*** Information shown ***

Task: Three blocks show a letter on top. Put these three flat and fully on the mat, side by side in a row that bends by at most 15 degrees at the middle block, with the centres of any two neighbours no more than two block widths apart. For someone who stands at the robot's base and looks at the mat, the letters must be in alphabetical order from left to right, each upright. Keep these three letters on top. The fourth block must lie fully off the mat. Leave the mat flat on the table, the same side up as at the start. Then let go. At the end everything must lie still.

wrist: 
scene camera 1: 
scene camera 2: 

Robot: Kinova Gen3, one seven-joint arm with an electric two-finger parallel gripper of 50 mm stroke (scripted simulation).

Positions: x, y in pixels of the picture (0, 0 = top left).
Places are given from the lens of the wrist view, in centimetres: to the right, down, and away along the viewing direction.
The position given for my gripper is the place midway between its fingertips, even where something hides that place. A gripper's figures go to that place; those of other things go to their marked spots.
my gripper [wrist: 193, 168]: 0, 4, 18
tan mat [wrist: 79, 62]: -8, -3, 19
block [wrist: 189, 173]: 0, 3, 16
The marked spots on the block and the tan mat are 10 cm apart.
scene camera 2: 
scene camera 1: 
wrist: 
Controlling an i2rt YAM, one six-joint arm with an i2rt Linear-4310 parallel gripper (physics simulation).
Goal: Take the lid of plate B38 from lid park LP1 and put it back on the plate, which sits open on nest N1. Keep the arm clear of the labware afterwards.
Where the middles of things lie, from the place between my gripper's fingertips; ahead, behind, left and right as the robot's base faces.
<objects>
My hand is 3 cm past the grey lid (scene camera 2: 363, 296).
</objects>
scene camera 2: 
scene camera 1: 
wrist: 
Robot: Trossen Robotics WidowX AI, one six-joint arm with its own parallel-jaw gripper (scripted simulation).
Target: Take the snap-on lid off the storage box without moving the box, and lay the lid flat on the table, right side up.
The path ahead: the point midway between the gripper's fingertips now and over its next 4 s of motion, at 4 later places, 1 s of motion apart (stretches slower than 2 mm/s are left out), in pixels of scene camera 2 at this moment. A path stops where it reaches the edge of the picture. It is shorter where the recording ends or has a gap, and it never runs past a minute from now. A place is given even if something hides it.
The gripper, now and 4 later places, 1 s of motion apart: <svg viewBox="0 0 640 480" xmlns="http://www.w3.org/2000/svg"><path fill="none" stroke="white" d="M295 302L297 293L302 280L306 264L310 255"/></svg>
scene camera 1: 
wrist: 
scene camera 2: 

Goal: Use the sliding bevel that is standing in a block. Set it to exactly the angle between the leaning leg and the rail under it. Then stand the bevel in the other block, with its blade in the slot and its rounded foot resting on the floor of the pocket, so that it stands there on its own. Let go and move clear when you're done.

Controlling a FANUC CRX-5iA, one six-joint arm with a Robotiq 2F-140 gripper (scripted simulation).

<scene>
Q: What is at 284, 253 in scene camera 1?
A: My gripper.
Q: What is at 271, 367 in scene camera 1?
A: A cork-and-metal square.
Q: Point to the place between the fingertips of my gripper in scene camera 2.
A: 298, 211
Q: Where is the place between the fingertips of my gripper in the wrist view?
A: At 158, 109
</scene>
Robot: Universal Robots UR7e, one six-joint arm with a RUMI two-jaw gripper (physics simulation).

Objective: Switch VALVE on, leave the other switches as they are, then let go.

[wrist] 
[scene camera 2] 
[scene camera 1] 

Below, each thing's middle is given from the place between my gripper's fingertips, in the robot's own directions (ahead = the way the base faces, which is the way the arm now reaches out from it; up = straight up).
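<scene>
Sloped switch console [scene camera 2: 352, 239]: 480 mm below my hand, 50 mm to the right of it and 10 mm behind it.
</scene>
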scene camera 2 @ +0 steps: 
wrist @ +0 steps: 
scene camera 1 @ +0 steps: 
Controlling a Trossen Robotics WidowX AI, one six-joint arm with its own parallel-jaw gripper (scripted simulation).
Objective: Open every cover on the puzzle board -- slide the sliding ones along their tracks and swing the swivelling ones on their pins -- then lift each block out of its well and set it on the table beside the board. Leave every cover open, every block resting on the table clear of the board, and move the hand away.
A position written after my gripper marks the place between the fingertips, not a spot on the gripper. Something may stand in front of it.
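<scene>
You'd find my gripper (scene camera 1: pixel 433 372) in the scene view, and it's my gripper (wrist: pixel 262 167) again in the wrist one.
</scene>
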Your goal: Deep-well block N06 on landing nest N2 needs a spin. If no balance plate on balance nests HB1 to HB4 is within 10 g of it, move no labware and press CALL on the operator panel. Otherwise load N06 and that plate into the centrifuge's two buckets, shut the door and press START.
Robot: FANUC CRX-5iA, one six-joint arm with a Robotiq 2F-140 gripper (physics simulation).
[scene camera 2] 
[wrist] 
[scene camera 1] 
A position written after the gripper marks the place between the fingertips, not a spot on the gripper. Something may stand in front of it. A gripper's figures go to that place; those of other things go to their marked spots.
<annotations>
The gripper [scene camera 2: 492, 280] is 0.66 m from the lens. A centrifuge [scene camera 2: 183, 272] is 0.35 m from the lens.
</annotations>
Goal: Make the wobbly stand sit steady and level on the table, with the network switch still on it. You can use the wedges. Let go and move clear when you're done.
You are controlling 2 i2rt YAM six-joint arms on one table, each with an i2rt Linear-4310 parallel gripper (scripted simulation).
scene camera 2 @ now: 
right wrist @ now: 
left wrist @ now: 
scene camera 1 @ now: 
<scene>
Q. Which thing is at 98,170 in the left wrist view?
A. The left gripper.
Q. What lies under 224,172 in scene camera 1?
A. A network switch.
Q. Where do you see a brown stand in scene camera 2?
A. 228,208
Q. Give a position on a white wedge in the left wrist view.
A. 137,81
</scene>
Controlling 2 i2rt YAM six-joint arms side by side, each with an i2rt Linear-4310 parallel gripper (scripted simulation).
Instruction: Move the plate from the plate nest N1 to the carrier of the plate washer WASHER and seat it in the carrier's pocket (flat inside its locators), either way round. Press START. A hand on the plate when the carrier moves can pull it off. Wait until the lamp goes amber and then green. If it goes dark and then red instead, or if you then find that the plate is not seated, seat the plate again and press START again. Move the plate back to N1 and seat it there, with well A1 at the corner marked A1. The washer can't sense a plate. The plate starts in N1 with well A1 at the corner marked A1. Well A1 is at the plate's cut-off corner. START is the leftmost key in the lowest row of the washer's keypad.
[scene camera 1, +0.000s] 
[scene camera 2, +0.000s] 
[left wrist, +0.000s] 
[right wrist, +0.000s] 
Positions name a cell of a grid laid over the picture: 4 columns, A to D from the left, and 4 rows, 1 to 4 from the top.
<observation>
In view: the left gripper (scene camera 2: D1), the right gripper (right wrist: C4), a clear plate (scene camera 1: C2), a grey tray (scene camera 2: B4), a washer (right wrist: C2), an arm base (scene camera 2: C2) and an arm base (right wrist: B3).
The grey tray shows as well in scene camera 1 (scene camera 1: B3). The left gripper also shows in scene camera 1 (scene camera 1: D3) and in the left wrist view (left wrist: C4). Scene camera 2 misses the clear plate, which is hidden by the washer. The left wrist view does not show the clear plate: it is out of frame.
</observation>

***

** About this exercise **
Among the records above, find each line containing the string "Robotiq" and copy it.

** Solution to the problem **
Controlling a FANUC CRX-5iA, one six-joint arm with a Robotiq 2F-140 gripper (scripted simulation).
Robot: FANUC CRX-5iA, one six-joint arm with a Robotiq 2F-140 gripper (physics simulation).

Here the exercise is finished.